Scientific Reports (Dec 2021)

Electronic case report forms generation from pathology reports by ARGO, automatic record generator for onco-hematology

  • Gian Maria Zaccaria,
  • Vito Colella,
  • Simona Colucci,
  • Felice Clemente,
  • Fabio Pavone,
  • Maria Carmela Vegliante,
  • Flavia Esposito,
  • Giuseppina Opinto,
  • Anna Scattone,
  • Giacomo Loseto,
  • Carla Minoia,
  • Bernardo Rossini,
  • Angela Maria Quinto,
  • Vito Angiulli,
  • Luigi Alfredo Grieco,
  • Angelo Fama,
  • Simone Ferrero,
  • Riccardo Moia,
  • Alice Di Rocco,
  • Francesca Maria Quaglia,
  • Valentina Tabanelli,
  • Attilio Guarini,
  • Sabino Ciavarella

DOI
https://doi.org/10.1038/s41598-021-03204-z
Journal volume & issue
Vol. 11, no. 1
pp. 1 – 11

Abstract

Read online

Abstract The unstructured nature of Real-World (RW) data from onco-hematological patients and the scarce accessibility to integrated systems restrain the use of RW information for research purposes. Natural Language Processing (NLP) might help in transposing unstructured reports into standardized electronic health records. We exploited NLP to develop an automated tool, named ARGO (Automatic Record Generator for Onco-hematology) to recognize information from pathology reports and populate electronic case report forms (eCRFs) pre-implemented by REDCap.
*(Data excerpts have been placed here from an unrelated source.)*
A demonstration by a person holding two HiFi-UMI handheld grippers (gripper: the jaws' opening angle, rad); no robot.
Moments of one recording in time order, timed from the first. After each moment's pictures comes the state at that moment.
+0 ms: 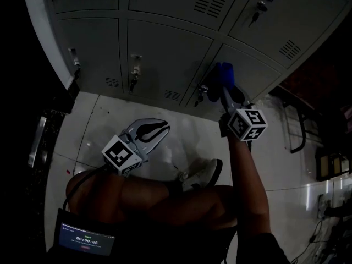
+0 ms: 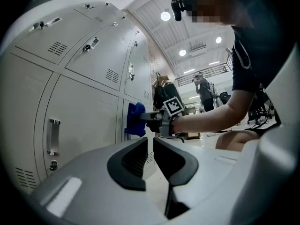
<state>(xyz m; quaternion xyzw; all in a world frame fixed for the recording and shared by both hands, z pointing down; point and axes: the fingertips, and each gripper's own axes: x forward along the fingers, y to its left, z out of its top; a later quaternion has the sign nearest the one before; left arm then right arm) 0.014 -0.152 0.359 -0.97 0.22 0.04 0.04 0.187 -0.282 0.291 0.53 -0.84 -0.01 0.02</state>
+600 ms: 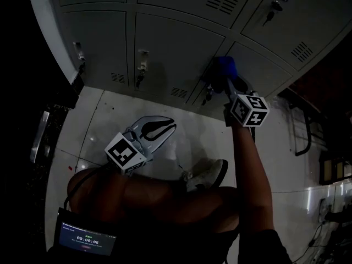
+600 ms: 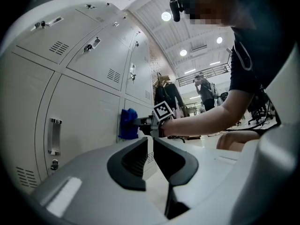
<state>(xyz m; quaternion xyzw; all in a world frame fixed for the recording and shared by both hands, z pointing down) 0.011 -0.156 0.361 -0.97 0.23 0.04 0.04 0.185 -0.333 0.313 0.55 -0.84 0.00 0.06</state>
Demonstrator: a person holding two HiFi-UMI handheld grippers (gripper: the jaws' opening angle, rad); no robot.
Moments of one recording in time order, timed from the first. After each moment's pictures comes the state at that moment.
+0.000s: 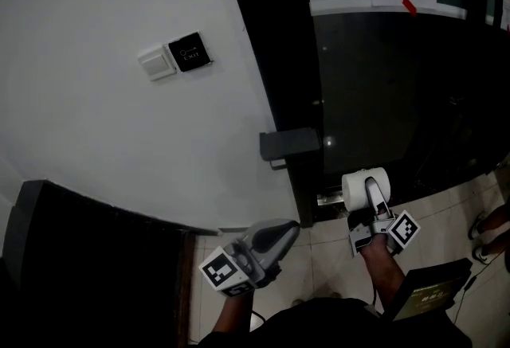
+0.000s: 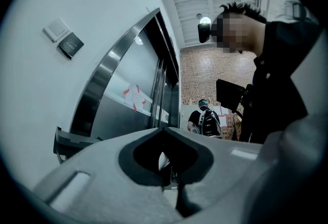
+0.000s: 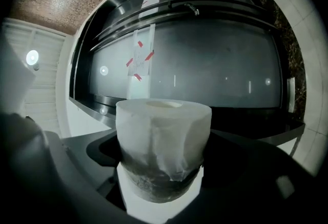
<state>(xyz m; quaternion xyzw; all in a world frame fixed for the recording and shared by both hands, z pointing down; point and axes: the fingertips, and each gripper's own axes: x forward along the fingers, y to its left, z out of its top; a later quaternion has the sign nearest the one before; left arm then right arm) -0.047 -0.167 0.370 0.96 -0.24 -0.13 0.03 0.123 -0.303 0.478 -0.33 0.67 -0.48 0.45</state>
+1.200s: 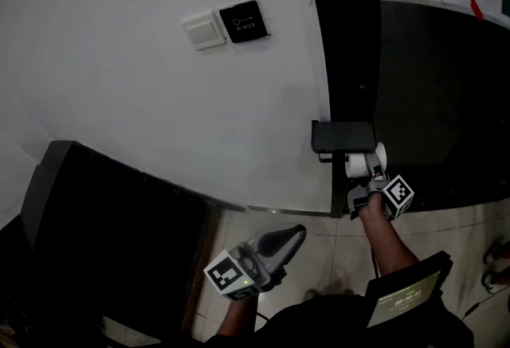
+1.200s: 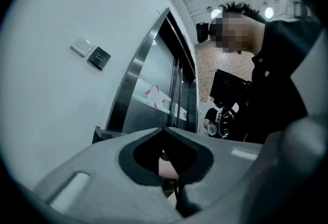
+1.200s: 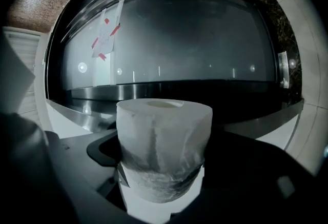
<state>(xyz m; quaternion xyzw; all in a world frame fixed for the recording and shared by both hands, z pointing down) -0.123 -0.176 0.395 0.93 -0.34 -0.12 0.05 -0.003 -0.443 0.553 -0.33 0.63 -0.57 0.40</state>
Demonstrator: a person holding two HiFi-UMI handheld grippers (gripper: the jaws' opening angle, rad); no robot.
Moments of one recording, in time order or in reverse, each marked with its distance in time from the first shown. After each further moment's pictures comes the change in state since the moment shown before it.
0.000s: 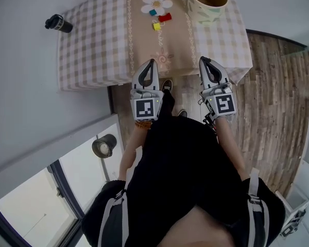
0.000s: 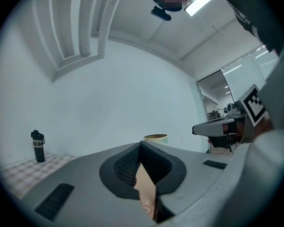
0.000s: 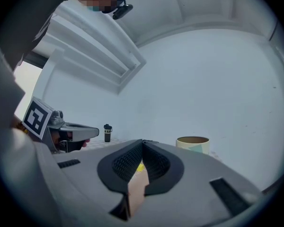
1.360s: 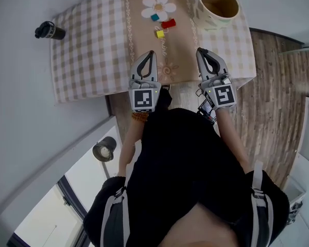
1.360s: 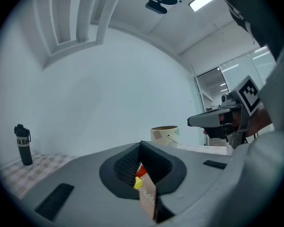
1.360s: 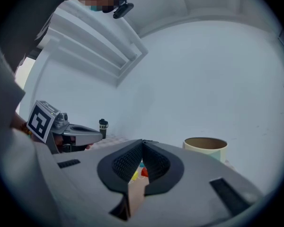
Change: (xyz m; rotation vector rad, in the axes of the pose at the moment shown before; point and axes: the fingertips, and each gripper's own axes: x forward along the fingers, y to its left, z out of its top) left arm 0.095 0.067 -0.039 0.016 0.052 -0.070; right arm 0.117 -0.018 -0.008 -0.027 0.027 0.022
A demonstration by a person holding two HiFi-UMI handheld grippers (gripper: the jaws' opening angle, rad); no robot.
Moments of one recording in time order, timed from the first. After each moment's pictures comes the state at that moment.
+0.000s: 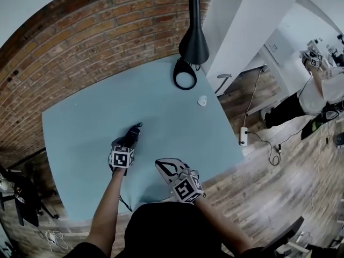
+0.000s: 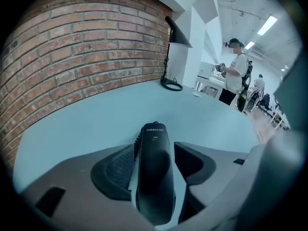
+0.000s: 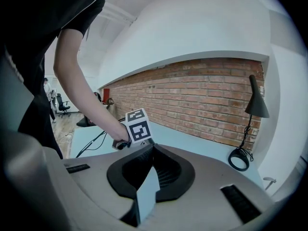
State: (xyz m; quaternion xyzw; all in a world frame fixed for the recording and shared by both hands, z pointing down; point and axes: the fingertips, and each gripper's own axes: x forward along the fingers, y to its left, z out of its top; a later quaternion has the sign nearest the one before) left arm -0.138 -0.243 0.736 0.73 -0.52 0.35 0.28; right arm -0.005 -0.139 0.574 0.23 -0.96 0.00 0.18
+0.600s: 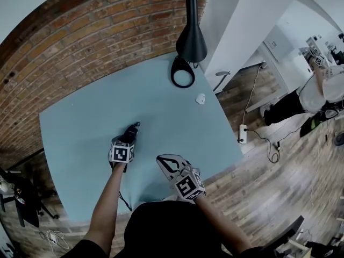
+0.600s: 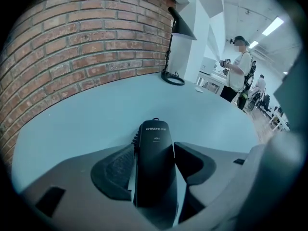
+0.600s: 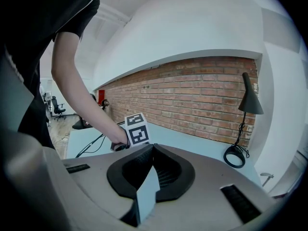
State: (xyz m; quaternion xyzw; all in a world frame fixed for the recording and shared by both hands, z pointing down) left arm -0.131 -0.254 0.757 0.72 -0.51 0.37 0.31; right arm 0.010 -0.158 0.572 0.25 -0.95 0.02 0.17
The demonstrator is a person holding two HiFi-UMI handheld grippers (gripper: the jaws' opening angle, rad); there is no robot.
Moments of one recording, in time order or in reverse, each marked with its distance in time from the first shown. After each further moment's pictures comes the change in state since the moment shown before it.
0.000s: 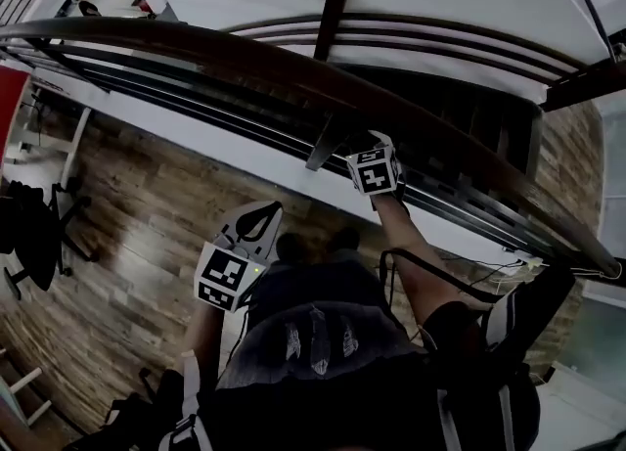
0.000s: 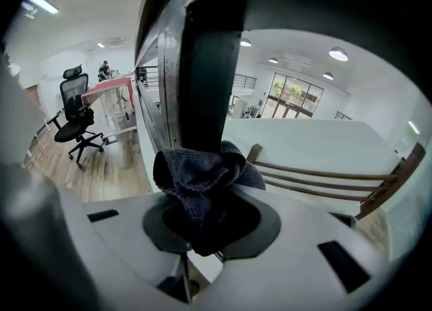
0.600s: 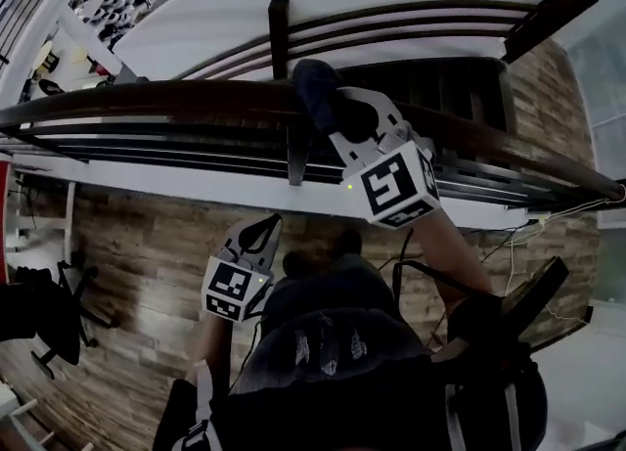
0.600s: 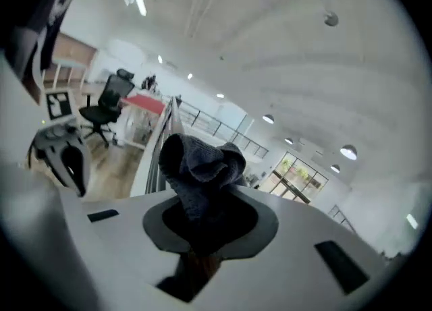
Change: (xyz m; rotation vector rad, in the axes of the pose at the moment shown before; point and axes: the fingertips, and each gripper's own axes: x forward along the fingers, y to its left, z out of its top) left arm 0.030 -0.026 0.010 0.112 0.007 -0.160; right arm -0.219 0.003 0.185 -0.421 -0.455 -0.042
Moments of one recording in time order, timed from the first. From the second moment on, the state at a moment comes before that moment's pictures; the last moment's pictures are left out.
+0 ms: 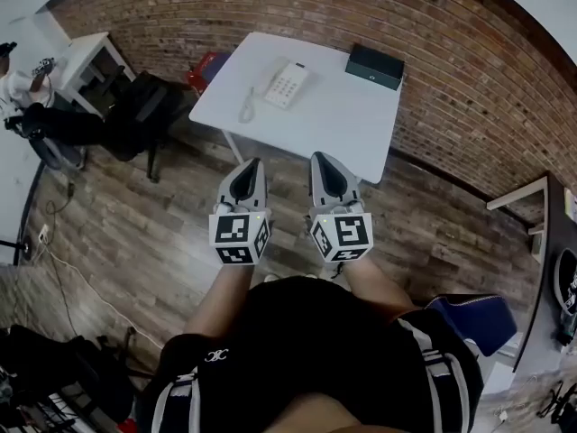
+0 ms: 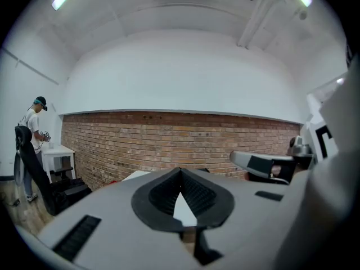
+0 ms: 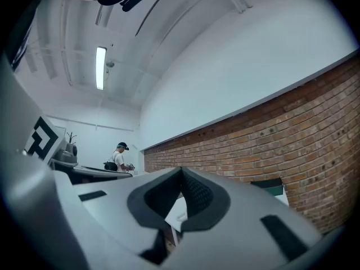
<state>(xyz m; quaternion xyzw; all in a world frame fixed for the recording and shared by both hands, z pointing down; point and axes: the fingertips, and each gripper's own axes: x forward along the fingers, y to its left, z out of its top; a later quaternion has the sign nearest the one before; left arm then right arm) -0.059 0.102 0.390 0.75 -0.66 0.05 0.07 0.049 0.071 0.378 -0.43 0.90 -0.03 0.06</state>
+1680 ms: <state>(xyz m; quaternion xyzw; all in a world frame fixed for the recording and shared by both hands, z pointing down) -0.122 -0.108 0.412 0.76 -0.64 0.04 0.08 0.000 -0.130 0.397 -0.45 0.89 -0.03 0.04</state>
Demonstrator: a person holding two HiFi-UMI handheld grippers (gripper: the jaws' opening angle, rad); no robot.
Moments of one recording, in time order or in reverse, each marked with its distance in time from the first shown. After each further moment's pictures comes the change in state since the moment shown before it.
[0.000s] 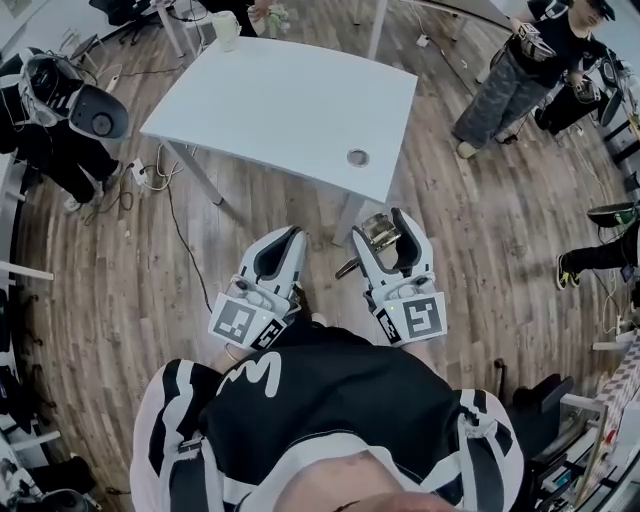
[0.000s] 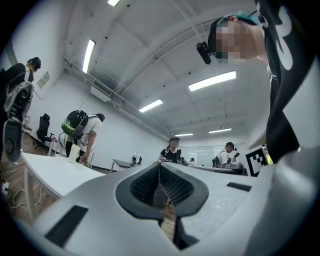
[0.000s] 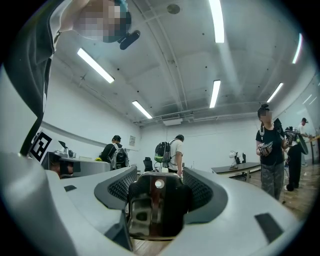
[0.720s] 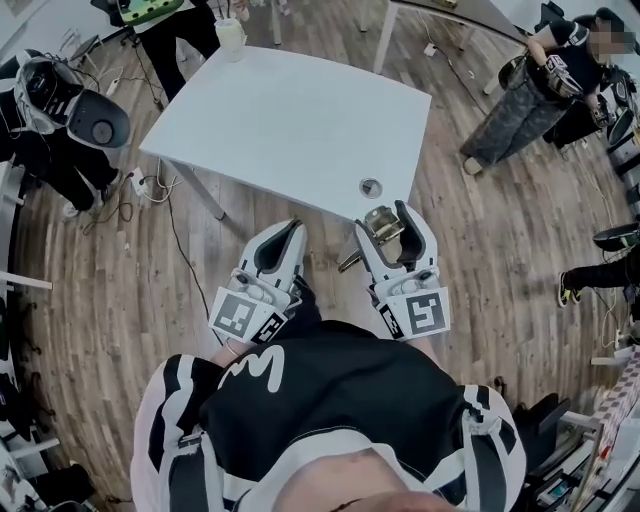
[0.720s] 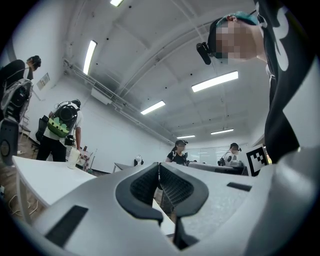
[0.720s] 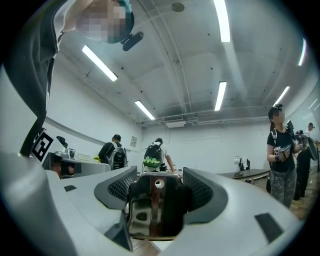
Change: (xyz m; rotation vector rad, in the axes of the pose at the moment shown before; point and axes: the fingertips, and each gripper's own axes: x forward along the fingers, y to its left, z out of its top) left arm 0.065 0.087 0.007 0.018 -0.038 -0.004; right arm 0.105 -0.027 -0.002 -0.051 -0.055 0.026
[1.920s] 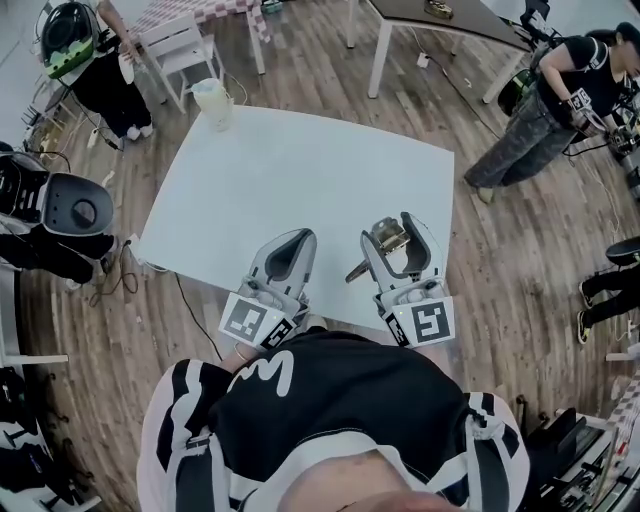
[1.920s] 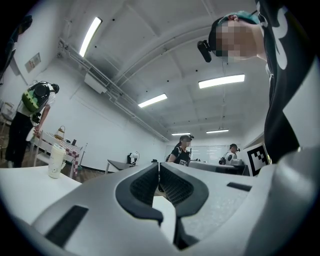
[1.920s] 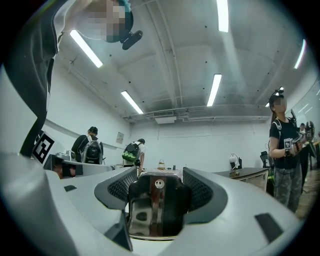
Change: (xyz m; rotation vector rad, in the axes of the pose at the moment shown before) left arm 0.198 0.215 -0.001 -0.031 0.062 -0.121; right arm 0.252 -0.101 -0.053 0.002 0.011 -0.125
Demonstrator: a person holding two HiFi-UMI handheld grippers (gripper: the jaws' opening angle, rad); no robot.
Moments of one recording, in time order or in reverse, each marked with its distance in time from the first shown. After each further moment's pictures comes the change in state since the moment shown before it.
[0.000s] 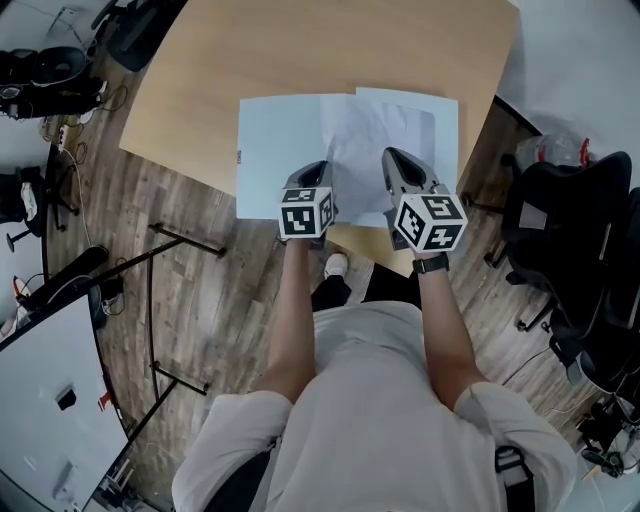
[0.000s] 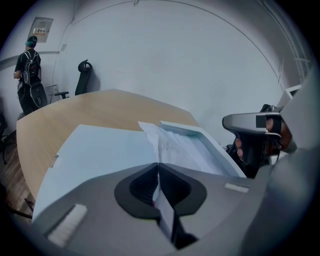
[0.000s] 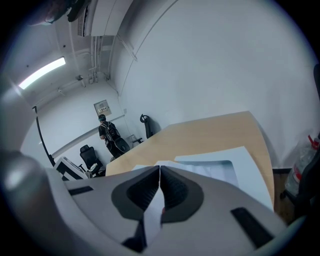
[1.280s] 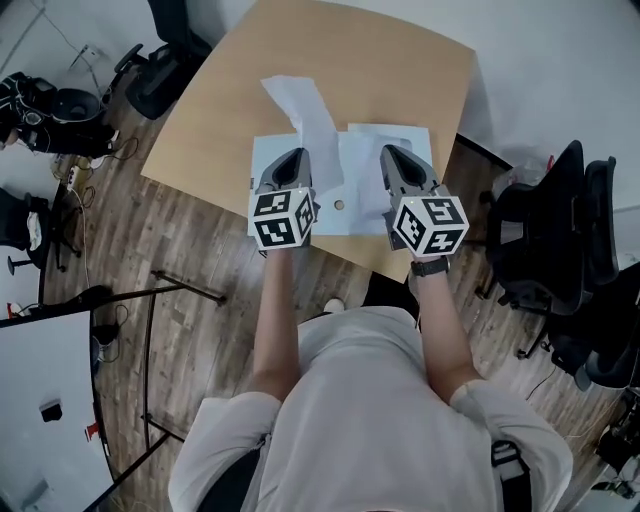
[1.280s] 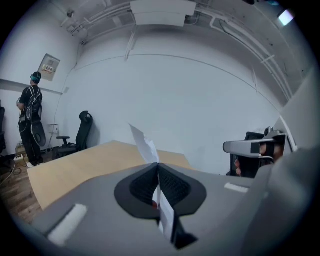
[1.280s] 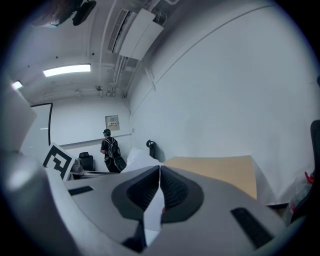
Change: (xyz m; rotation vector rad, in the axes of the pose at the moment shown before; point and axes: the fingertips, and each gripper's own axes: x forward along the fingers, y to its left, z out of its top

ARGO was applied to hemo-lymphopathology reports of diffuse large B-cell, follicular, and mantle cell lymphomas, and assessed for accuracy (A), precision (P), recall (R) and F1-score (F) on internal (n = 239) and external (n = 93) report series. 326 (98.2%) reports were converted into corresponding eCRFs. Overall, ARGO showed high performance in capturing (1) identification report number (all metrics > 90%), (2) biopsy date (all metrics > 90% in both series), (3) specimen type (86.6% and 91.4% of A, 98.5% and 100.0% of P, 92.5% and 95.5% of F, and 87.2% and 91.4% of R for internal and external series, respectively), (4) diagnosis (100% of P with A, R and F of 90% in both series). We developed and validated a generalizable tool that generates structured eCRFs from real-life pathology reports.